1. Definitions and Setup
Let's start by defining our terms:
- y: observed values
- ŷ: predicted values
- ȳ: mean of observed values
- n: number of observations
Coefficient of Determination (R²)
\[
R^2 = 1 - \frac{SS_{res}}{SS_{tot}} = \frac{SS_{reg}}{SS_{tot}}
\]
Where:
- SS_res: Sum of squared residuals = Σ(y - ŷ)²
- SS_tot: Total sum of squares = Σ(y - ȳ)²
- SS_reg: Regression sum of squares = Σ(ŷ - ȳ)²
Correlation Coefficient (r)
\[
r = \frac{\sum (y_i - \bar{y})(\hat{y}_i - \bar{\hat{y}})}{\sqrt{\sum (y_i - \bar{y})^2 \sum (\hat{y}_i - \bar{\hat{y}})^2}}
\]
3. Proof
Step 1: Expand SS_tot
\[
\begin{aligned}
SS_{tot} &= \sum (y_i - \bar{y})^2 \\
&= \sum [(y_i - \hat{y}_i) + (\hat{y}_i - \bar{y})]^2 \\
&= \sum (y_i - \hat{y}_i)^2 + \sum (\hat{y}_i - \bar{y})^2 + 2\sum (y_i - \hat{y}_i)(\hat{y}_i - \bar{y}) \\
&= SS_{res} + SS_{reg} + 0 \quad \text{(due to orthogonality)}
\end{aligned}
\]
Step 2: Express R² in terms of SS_reg and SS_tot
\[
R^2 = \frac{SS_{reg}}{SS_{tot}} = \frac{\sum (\hat{y}_i - \bar{y})^2}{\sum (y_i - \bar{y})^2}
\]
Step 3: Expand the numerator of the correlation coefficient
\[
\begin{aligned}
\sum (y_i - \bar{y})(\hat{y}_i - \bar{y}) &= \sum (y_i\hat{y}_i - y_i\bar{y} - \bar{y}\hat{y}_i + \bar{y}^2) \\
&= \sum y_i\hat{y}_i - n\bar{y}^2 - n\bar{y}^2 + n\bar{y}^2 \\
&= \sum y_i\hat{y}_i - n\bar{y}^2 \\
&= \sum \hat{y}_i^2 - n\bar{y}^2 \quad \text{(since } \sum y_i\hat{y}_i = \sum \hat{y}_i^2 \text{ in simple linear regression)} \\
&= \sum (\hat{y}_i - \bar{y})^2
\end{aligned}
\]
Step 4: Write out the squared correlation coefficient
\[
\begin{aligned}
r^2 &= \frac{[\sum (y_i - \bar{y})(\hat{y}_i - \bar{y})]^2}{\sum (y_i - \bar{y})^2 \sum (\hat{y}_i - \bar{y})^2} \\
&= \frac{[\sum (\hat{y}_i - \bar{y})^2]^2}{\sum (y_i - \bar{y})^2 \sum (\hat{y}_i - \bar{y})^2} \\
&= \frac{\sum (\hat{y}_i - \bar{y})^2}{\sum (y_i - \bar{y})^2} \\
&= R^2
\end{aligned}
\]
4. Conclusion
We have shown that in simple linear regression, the coefficient of determination (R²) is indeed equal to the square of the correlation coefficient between the observed and predicted values.

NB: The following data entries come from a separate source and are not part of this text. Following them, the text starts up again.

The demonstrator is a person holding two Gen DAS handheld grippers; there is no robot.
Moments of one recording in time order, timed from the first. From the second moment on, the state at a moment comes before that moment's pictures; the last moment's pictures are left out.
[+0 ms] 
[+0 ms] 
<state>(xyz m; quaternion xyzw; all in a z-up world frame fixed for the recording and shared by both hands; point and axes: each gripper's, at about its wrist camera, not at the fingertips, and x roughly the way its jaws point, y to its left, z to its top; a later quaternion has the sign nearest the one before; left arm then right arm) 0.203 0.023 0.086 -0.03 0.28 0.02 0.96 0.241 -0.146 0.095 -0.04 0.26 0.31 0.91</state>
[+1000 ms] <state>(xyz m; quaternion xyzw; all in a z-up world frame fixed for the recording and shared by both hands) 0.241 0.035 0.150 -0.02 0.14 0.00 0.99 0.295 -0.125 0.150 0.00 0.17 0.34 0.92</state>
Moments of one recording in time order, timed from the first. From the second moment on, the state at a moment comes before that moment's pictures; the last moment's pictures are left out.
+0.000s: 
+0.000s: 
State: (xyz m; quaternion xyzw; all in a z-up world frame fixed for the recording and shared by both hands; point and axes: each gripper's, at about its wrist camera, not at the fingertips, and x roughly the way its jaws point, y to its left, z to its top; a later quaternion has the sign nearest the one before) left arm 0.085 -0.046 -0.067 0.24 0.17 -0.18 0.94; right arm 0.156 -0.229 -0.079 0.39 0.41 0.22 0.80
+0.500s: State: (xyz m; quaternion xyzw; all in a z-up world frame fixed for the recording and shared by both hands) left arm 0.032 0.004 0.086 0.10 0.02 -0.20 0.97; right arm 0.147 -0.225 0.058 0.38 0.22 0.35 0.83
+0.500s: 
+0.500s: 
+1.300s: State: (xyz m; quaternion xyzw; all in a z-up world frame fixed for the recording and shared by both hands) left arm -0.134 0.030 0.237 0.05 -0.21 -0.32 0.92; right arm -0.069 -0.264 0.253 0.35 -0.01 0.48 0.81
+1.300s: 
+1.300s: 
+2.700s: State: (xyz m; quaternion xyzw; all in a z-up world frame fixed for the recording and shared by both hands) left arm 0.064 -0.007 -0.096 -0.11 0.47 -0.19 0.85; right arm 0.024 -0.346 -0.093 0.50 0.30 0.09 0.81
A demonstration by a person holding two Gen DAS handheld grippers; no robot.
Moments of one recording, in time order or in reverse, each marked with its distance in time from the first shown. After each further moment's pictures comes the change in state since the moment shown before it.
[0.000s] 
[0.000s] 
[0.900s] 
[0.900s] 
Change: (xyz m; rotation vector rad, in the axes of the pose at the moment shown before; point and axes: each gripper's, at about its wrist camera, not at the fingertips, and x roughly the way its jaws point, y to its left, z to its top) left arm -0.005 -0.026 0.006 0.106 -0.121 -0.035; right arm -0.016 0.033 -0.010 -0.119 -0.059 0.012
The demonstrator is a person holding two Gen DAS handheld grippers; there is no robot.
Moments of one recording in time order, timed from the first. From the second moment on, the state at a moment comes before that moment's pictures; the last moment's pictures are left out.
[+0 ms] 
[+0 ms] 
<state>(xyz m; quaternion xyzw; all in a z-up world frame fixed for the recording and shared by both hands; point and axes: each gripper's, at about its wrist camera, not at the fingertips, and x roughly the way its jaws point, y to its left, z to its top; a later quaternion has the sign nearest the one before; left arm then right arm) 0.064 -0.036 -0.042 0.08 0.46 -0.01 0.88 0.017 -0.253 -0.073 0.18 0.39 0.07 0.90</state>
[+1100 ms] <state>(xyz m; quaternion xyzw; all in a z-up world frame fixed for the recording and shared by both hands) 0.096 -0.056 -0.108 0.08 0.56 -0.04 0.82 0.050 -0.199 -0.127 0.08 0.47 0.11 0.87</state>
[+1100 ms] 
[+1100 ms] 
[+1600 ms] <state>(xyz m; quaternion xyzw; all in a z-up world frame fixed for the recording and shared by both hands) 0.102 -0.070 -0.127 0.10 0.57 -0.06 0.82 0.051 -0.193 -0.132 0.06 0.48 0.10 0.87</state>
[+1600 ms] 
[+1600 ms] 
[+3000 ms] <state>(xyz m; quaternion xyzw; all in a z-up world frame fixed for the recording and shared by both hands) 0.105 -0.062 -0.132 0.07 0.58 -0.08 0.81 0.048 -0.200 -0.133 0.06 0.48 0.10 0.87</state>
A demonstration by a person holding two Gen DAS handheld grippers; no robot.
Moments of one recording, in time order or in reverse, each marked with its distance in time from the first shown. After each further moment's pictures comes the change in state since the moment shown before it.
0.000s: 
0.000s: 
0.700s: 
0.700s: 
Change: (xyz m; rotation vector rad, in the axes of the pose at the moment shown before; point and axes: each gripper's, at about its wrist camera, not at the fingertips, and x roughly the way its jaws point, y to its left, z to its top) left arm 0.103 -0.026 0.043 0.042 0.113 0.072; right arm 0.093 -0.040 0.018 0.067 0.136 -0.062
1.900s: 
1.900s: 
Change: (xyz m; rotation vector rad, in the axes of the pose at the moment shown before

This relationship highlights the dual interpretation of R² in simple linear regression:
- As the proportion of variance in the dependent variable that is predictable from the independent variable.
- As the square of the correlation between observed and predicted values.
It's important to note that this equality holds specifically for simple linear regression. In multiple regression, R² retains its interpretation as the proportion of variance explained, but it is not necessarily equal to the square of any single correlation coefficient.